I hope some of this helps. A lot of people fall through the cracks because their behavior has been deemed too odd or dangerous. If they are just tossed out they will only go deeper into themselves and start causing problems for others. It’s admirable that you have asked for a way to help him not rudely. Hopefully you can help direct him to someone who can help him more intensively so he doesn’t end up just wandering in his own head.

Thank you for your words of wisdom! The butt grabbing and following her out to her car happened at the last meeting (didn’t really specify that, oops), and I thought it was important that we had a plan of action for next week, so things didn’t escalate any further.
I have Asperger’s/autism spectrum disorder, so I can totally empathize with having difficulty interpreting how to react in new social situations. The community here is pretty “huggy” and into high fives, so maybe he couldn’t tell where to draw the line for physical touch.
I will try to get one of our male leaders to pull him aside and talk with him about what is and isn’t ok to do and see if that works. The girl he is interested in will be out of town next week; I hope that will make the discussion less awkward for everyone involved.

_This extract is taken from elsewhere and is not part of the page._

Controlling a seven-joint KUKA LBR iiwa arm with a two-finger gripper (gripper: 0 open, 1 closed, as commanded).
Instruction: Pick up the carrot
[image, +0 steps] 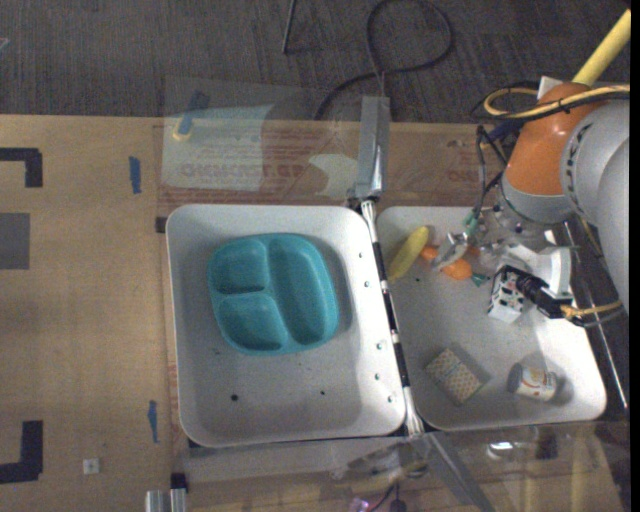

Thank you for your work with the disadvantaged. Even in the psych ward guys hit on girls who appeared overly friendly. I would suggest your lady friend cut ties with him. Thank you and God bless.

If you just talk to him he will probably be so embarrassed that he will stop. I agree that he might not understand he is being inappropriate. My guess is that he will not want to embarrass himself further if it is brought to his attention. Tell him that he made a mistake in touching the girl but if he stops it he will be OK there and there will be no further embarrassment and the matter will be over as long as he doesn’t do it again, to her or anybody else. Be a little stern and firm, but friendly when you talk to him and be clear as to exactly what you mean. Make sure he understands what he did was wrong and make sure he understands why it was wrong. Just be tactful, but clear on what you want to say.